**** Excerpted data ****
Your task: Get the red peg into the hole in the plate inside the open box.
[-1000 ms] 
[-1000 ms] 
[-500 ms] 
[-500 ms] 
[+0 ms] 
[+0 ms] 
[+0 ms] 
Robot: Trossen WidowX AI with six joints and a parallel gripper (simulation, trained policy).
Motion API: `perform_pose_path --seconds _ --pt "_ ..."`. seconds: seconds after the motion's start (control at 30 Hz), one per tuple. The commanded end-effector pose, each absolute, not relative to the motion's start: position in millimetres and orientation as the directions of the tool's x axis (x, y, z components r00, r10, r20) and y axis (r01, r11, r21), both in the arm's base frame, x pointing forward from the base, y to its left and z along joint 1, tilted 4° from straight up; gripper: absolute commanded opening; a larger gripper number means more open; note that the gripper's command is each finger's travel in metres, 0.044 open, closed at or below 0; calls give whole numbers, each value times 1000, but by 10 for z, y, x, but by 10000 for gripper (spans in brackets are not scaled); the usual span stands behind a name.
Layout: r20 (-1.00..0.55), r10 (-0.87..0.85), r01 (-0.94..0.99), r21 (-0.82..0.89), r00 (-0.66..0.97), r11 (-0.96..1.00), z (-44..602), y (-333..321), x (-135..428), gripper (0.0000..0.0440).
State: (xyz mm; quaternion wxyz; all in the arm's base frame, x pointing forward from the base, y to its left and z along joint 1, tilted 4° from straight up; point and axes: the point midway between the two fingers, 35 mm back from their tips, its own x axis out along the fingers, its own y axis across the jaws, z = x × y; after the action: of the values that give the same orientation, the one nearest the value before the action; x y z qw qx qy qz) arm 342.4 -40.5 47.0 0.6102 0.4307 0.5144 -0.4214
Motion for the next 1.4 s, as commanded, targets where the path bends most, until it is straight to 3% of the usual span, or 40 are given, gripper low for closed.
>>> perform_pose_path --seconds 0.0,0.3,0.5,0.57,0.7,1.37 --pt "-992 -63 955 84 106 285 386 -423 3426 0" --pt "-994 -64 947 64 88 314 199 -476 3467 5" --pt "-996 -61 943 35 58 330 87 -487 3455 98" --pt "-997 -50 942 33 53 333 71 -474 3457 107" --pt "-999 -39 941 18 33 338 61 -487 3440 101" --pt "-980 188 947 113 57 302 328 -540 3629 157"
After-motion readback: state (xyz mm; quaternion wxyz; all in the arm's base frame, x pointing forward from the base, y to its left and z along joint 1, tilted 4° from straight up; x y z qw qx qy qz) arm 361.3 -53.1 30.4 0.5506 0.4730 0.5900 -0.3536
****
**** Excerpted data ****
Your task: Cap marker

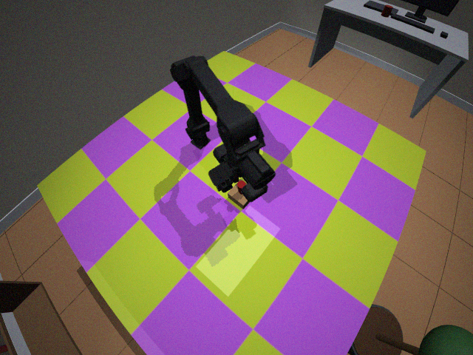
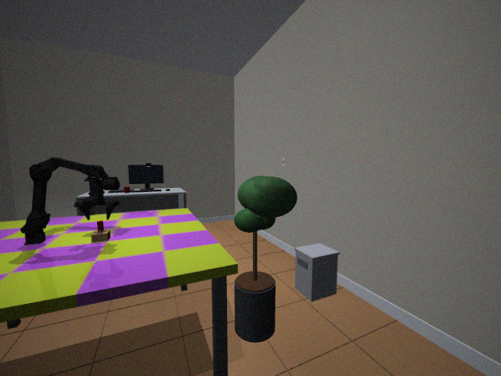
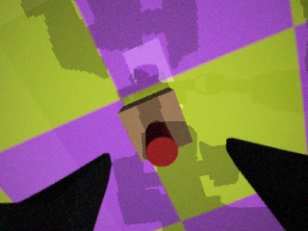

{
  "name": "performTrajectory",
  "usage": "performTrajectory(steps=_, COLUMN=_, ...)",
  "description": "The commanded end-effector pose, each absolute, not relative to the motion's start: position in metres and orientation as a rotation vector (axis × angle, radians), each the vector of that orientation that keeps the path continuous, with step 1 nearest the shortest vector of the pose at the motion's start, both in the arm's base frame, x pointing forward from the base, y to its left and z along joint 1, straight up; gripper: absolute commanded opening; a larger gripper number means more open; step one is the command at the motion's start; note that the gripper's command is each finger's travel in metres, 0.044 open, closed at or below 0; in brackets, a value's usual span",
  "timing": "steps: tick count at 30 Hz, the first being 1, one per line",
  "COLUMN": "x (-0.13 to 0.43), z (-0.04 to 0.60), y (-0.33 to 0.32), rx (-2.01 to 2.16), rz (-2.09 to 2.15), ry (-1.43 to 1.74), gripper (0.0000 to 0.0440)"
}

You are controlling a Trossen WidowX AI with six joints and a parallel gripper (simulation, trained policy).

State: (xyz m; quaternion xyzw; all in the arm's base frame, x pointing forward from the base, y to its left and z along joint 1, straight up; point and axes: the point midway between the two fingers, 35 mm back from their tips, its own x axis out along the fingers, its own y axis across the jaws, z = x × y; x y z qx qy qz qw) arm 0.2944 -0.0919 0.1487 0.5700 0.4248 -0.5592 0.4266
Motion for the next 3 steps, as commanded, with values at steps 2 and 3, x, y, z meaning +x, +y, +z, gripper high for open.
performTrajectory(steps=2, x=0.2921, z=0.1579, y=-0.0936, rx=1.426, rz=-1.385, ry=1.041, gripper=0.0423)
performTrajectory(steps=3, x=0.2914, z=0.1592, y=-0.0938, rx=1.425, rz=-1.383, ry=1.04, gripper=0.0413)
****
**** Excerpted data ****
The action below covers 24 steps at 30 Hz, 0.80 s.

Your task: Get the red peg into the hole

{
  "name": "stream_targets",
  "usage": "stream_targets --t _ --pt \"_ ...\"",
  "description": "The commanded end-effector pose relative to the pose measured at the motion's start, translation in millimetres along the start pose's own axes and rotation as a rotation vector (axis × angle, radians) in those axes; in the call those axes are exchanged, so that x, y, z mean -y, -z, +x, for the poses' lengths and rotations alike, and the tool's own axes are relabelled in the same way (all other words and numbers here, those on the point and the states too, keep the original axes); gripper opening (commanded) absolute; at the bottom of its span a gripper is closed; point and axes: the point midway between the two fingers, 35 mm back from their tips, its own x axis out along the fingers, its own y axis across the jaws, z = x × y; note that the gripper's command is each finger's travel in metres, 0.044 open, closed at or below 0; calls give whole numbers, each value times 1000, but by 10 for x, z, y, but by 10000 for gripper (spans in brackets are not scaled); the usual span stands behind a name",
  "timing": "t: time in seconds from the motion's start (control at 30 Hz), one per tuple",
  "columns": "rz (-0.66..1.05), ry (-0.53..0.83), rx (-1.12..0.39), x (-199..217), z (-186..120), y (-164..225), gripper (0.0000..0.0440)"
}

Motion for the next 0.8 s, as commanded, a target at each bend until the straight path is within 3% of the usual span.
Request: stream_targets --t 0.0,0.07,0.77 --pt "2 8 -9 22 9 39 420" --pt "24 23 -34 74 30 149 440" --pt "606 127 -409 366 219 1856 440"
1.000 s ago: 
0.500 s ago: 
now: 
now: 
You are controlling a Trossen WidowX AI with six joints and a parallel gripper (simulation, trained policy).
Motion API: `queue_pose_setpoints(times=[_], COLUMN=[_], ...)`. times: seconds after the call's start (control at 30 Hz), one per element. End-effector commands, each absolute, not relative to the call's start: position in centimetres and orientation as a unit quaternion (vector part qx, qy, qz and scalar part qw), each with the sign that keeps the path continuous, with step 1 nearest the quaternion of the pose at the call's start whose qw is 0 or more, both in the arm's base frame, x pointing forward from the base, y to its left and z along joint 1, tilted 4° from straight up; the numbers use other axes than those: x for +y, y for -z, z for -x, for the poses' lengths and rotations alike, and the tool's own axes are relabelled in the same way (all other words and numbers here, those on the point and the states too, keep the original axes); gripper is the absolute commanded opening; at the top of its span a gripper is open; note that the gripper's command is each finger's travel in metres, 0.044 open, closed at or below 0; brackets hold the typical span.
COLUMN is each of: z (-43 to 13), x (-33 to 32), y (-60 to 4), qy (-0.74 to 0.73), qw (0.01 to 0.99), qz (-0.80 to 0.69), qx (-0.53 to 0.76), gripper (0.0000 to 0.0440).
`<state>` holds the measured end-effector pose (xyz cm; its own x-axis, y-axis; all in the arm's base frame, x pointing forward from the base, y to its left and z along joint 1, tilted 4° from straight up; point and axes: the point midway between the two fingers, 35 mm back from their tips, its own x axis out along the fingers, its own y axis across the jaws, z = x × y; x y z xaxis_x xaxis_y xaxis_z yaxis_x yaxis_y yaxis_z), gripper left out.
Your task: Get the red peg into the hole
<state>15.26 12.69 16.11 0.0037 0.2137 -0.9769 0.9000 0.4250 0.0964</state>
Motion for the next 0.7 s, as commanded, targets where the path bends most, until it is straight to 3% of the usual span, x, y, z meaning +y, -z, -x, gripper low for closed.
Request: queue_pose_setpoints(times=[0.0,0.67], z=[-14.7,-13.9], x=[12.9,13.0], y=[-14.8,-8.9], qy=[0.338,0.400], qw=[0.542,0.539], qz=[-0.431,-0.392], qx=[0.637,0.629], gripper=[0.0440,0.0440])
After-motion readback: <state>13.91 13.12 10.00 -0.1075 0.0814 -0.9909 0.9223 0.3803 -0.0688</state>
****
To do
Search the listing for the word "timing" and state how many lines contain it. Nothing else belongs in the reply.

Written reply
2